Let’s take another look at Figure 1. The axes of the ellipse representing Cluster A are aligned with the axes of the figure which tells us that X1 and X2 are uncorrelated for the compounds in this cluster.  Cluster B is also represented by an ellipse although its axes are not aligned with the axes of the figure which implies a linear correlation between X1 and X2 for the compounds in this cluster (you can use PCA to create two new orthogonal descriptors by rotating the plot around an axis that is perpendicular to the X1-X2 plane). Cluster C is a bigger problem because the correlation between X1 and X2 is non-linear (the cluster is not represented as an ellipse) and it would be rather more difficult to generate two new orthogonal descriptors for the compounds in this cluster. My view is that  PCA is less meaningful when there is a lot of clustering in data sets and I would also question the value or PLS and related methods in these situations. 

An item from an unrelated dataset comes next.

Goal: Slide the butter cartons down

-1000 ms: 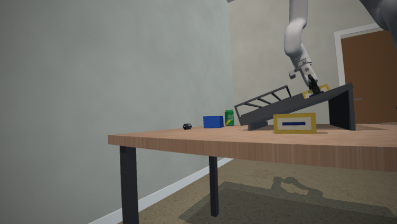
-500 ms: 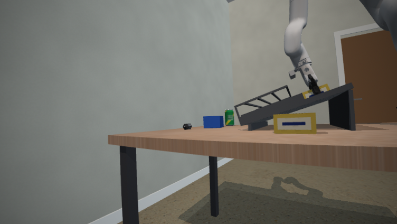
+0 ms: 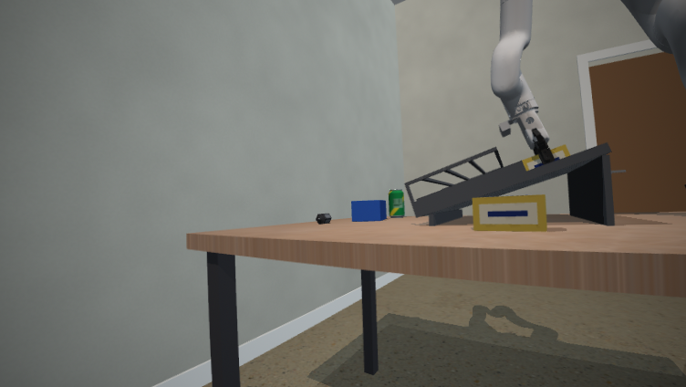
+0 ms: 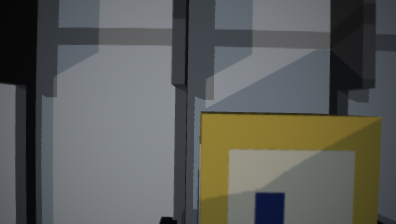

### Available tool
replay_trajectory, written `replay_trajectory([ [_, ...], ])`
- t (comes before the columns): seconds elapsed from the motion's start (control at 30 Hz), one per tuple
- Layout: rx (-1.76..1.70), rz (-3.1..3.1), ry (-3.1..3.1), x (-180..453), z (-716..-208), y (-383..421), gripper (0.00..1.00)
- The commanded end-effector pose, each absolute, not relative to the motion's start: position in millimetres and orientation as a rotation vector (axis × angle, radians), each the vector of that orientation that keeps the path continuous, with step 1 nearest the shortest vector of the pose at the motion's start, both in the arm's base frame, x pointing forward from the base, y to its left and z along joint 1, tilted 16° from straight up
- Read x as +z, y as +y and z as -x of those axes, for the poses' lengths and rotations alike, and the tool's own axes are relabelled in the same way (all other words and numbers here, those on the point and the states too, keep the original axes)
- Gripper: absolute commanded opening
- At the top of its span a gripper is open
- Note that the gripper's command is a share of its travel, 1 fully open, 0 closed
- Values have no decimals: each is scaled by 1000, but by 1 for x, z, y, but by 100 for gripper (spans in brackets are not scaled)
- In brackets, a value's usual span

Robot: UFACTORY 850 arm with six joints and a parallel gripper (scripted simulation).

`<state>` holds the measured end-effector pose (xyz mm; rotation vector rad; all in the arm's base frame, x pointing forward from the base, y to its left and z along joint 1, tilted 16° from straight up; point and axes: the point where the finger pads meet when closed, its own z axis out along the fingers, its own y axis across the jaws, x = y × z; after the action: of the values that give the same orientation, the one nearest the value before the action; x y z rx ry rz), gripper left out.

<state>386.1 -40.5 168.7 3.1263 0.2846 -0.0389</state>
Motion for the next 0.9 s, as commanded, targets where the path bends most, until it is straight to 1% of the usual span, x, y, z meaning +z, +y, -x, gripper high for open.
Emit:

Let’s consider another scenario by supposing that we’ve been unable to build a useful local model for prediction of any of the three clusters in Figure 1.  If, however, the average pIC50 values differ for each of the three clusters we can still extract some predictivity from the data by finding a function of X1 and X2 that correlates with the average pIC50 values for the clusters. This is one way that clustering of compounds in the descriptor space can trick you into thinking that a global model has a broader applicability domain than is actually the case. Under this scenario it would be very unwise to try to interpret the model or use it to make predictions for compounds that sit outside the clusters. 

This is a good point at which to wrap up my post on regression-based ML (or QSAR-like if you prefer) models for predicting biological activity and other properties relevant to drug design such as aqueous solubility, permeability and metabolic stability. There appears to be a general consensus that building these models requires a lot of data and, in my view, this means that models like these are actually of limited utility in real world drug design. The basic difficulty is that a project team with enough data for building useful regression-based ML models is likely to be at a relatively advanced stage (the medicinal chemists will already understand the structure-activity relationships and are aware of project-specific issues such as poor aqueous solubility or high turnover by metabolic enzymes). Drug discovery scientists tend to be less aware of the problems that arise from clustering of compounds in descriptor space and, in my view, this is a factor that should be considered by those seeking to assemble data sets for benchmarking (see W2024). I'll leave you with a suggestion (it was considered a terrible idea at the time) I made over twenty years ago that each predicted value should be accompanied by chemical structures and measured values for the three closest neighbours in the descriptor space of the model.